Régulation - Le bras de fer est engagé
Les discussions européennes sur ce que sera la future PAC sont maintenant bien engagées. Les blocs s’affrontent entre régulateurs et les libéraux. Entre les deux, la position de l’Allemagne sera sans doute déterminante.

Ça y est : les grandes manœuvres sont maintenant bien engagées pour la définition de la politique agricole commune (PAC) de l’après 2013. Un bras de fer qui oppose la France et quelques pays d’accord sur les grandes lignes pour une PAC forte à un groupe de pays qui veulent à tout prix une libéralisation du secteur agricole. Le 26 mars, Nicolas Sarkozy obtenait de ses collègues, lors d’un sommet européen, qu’une mention soit faite, dans la « Stratégie 2020 pour l’Union », à la contribution de l’agriculture au développement et à la croissance de l’Europe. Une étape indispensable pour celui qui disait être prêt à « aller à une crise plutôt qu’à accepter le démantèlement de la PAC ».

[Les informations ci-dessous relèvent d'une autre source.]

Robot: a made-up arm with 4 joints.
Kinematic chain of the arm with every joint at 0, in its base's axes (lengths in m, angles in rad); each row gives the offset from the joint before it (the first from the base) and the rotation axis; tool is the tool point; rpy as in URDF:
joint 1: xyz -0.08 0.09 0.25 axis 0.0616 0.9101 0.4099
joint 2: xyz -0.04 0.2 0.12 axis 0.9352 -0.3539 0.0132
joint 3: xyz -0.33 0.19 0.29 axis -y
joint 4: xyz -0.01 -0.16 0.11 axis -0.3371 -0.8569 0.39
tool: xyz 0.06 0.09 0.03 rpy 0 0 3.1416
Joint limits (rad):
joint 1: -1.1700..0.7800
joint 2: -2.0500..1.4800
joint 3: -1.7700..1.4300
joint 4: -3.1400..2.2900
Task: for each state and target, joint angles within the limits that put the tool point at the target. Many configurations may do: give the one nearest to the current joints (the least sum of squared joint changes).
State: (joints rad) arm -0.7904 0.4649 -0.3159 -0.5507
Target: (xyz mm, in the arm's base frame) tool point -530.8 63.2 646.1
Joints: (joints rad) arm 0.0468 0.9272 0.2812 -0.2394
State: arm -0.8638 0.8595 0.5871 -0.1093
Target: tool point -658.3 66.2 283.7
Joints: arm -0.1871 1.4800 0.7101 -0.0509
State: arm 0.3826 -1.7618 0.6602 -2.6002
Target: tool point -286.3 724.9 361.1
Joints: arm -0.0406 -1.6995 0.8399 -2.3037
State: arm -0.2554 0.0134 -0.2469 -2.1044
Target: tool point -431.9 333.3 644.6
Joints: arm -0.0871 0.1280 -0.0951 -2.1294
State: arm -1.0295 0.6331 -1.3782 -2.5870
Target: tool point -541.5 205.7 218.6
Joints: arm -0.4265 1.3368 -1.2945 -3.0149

Libéraux contre régulateurs
Le 29 mars, un conseil des ministres de l’agriculture à Bruxelles permettait d’y voir plus clair dans les blocs qui vont s’affronter au sujet de l’agriculture. Faute de consensus à ce stade sur l’avenir de la PAC, la présidence espagnole de l’UE a dû se contenter, lors de cette réunion, de présenter ses propres conclusions sur la gestion du marché et sur l’amélioration du fonctionnement de la chaîne alimentaire. Sur le premier point, elle n’avait même pas envisagé l’adoption de conclusions par le Conseil, tandis que, sur le second, elle a tenté en vain d’y parvenir. Dans les deux cas, les États membres les plus « libéraux » ont refusé de jouer le jeu. S’agissant des mesures de gestion, les réticences sont venues essentiellement de la Suède, du Danemark, du Royaume-Uni, des Pays-Bas et de l’Estonie, qui sont favorables à une politique encore plus orientée vers le marché. Côté français, on parle de clause de sauvegarde, de régulation, sans préciser outre mesure à ce stade.
Le pouvoir des interprofessions
Sur la chaîne alimentaire, le Royaume-Uni, le Danemark, la Suède et la République tchèque ont jugé que le texte de la présidence allait trop loin en ce qui concerne les pouvoirs des interprofessions, l’élaboration de « contrats standard » entre les différents acteurs et la modification éventuelle des règles de concurrence. À ce sujet, le ministre français, Bruno Le Maire, a rencontré, avant la réunion ministérielle, le commissaire européen à la concurrence, Joaquin Almunia, pour lui proposer des adaptations des règles communautaires à la spécificité du secteur agricole et alimentaire. Cependant, les libéraux n’en démordent pas. « Nous préférons nous conformer aux règles de concurrence plutôt que les changer », a fait valoir le ministre suédois Eskil Erlandsson, qui plaide pour « considérer les agriculteurs comme des entrepreneurs ». Question budget, dont la négociation sera sans doute l’étape cruciale pour la PAC, plusieurs pays européens souhaiteraient réduire fortement la part des dépenses allouées à l’agriculture.
D’autres - Italie, France, Grèce et Autriche notamment - se sont au contraire prononcés lundi en faveur du maintien d’un financement fort pour la PAC. L’Allemagne, de son côté, a jugé ce débat prématuré, soulignant qu’il ne fallait pas préjuger de la discussion sur le budget de l’UE, selon des sources diplomatiques. La position de l’Allemagne, qu’elle se réserve bien d’annoncer trop tôt, sera majeure. La France ne s’y trompe pas.
France-Allemagne : une concertation forte qui prend du temps
Bruno Le Maire a annoncé le 29 mars à Bruxelles que la France et l’Allemagne présenteraient, « d’ici juin », une « contribution conjointe » sur l’avenir de la PAC. Celle-ci a été demandée par le président Nicolas Sarkozy et la chancelière Angela Merkel, a-t-il précisé. Sur ces questions, il y a entre Paris et Berlin une « concertation forte » qui « prend du temps », a également noté le ministre français de l’agriculture devant les journalistes, soulignant les « efforts » entrepris pour permettre d’aboutir à un « accord » entre les deux parties.